§ TASK: For the listing below, print exactly the lines from the line with "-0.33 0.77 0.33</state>" to the line with "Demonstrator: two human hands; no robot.", both included, and nothing beyond them.

§ MATERIAL FOR THIS EXERCISE:
···
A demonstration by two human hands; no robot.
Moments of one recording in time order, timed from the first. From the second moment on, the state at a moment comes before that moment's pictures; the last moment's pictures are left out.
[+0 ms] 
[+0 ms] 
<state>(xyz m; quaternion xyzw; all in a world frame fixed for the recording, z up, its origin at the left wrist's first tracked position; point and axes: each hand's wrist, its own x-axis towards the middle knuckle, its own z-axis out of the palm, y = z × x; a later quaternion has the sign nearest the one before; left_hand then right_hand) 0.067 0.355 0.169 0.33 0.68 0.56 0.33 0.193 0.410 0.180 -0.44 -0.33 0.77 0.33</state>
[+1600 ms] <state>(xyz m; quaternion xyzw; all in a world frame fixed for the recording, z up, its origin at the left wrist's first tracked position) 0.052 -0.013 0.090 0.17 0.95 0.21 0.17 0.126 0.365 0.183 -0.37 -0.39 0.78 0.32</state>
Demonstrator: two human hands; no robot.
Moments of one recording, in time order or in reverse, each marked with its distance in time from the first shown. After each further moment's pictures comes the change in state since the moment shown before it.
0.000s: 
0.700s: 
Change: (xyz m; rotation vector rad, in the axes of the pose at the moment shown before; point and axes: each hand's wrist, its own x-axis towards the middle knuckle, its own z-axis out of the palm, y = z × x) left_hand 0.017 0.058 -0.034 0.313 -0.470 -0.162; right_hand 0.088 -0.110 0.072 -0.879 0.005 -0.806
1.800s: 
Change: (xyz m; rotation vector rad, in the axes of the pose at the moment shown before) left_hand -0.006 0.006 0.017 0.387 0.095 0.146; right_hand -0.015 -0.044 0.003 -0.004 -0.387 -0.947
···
§ WRITTEN REPLY:
<state>(xyz m; quaternion xyzw; all in a world frame fixed for the recording, z up, its origin at the left wrist's first tracked position; point and axes: each hand's wrist, its own x-axis towards the middle knuckle, its own z-axis out of the palm, y = z × x; a later quaternion has the sign nearest the one before; left_hand then right_hand) 0.067 0.355 0.169 0.33 0.68 0.56 0.33 0.193 0.410 0.180 -0.44 -0.33 0.77 0.33</state>
[+1600 ms] <state>(xyz m; quaternion xyzw; all in a world frame fixed for the recording, z up, its origin at the left wrist's first tracked position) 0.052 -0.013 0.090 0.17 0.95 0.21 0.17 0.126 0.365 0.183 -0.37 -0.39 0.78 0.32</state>
Demonstrator: two human hands; no robot.

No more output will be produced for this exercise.